What the task requires:
Provide the material again, with every line intact and exact.

--- START ---

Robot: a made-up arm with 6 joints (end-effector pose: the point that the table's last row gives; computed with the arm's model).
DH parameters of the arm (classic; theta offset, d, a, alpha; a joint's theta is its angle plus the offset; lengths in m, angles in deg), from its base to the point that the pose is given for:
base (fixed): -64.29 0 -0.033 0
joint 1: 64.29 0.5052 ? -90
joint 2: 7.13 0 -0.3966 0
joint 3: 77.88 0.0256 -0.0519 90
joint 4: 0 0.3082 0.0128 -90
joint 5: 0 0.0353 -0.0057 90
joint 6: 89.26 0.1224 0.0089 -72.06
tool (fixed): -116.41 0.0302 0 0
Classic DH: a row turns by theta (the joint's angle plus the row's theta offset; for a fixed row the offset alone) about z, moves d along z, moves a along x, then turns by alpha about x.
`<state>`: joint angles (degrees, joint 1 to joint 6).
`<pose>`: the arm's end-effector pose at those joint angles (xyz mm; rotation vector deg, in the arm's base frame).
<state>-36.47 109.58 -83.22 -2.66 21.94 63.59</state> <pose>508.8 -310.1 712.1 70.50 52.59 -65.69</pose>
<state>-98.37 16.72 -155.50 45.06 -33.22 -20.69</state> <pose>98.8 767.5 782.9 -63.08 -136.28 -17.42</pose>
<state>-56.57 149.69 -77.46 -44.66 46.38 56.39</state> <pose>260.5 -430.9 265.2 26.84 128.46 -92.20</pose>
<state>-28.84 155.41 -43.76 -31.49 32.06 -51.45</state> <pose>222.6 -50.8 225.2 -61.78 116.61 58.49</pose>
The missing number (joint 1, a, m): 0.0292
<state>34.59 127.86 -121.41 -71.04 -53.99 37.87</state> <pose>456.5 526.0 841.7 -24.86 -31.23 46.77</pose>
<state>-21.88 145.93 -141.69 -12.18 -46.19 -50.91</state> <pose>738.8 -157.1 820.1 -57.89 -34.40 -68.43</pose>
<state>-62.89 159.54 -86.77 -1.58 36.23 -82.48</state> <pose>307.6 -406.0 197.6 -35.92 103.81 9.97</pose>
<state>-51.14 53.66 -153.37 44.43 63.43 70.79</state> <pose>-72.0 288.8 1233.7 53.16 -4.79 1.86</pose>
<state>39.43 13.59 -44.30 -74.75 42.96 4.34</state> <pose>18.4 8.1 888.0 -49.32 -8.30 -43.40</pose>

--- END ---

Solution:
Robot: a made-up arm with 6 joints (end-effector pose: the point that the table's last row gives; computed with the arm's model).
DH parameters of the arm (classic; theta offset, d, a, alpha; a joint's theta is its angle plus the offset; lengths in m, angles in deg), from its base to the point that the pose is given for:
base (fixed): -64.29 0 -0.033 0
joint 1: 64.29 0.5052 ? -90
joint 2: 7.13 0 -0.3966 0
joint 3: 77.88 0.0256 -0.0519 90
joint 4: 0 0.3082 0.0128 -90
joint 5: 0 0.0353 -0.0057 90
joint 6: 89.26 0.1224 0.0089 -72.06
tool (fixed): -116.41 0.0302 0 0
Classic DH: a row turns by theta (the joint's angle plus the row's theta offset; for a fixed row the offset alone) about z, moves d along z, moves a along x, then turns by alpha about x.
`<state>`: joint angles (degrees, joint 1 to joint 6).
`<pose>`: the arm's end-effector pose at those joint angles (xyz mm; rotation vector deg, in the arm's base frame).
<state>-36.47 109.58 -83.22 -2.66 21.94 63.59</state> <pose>508.8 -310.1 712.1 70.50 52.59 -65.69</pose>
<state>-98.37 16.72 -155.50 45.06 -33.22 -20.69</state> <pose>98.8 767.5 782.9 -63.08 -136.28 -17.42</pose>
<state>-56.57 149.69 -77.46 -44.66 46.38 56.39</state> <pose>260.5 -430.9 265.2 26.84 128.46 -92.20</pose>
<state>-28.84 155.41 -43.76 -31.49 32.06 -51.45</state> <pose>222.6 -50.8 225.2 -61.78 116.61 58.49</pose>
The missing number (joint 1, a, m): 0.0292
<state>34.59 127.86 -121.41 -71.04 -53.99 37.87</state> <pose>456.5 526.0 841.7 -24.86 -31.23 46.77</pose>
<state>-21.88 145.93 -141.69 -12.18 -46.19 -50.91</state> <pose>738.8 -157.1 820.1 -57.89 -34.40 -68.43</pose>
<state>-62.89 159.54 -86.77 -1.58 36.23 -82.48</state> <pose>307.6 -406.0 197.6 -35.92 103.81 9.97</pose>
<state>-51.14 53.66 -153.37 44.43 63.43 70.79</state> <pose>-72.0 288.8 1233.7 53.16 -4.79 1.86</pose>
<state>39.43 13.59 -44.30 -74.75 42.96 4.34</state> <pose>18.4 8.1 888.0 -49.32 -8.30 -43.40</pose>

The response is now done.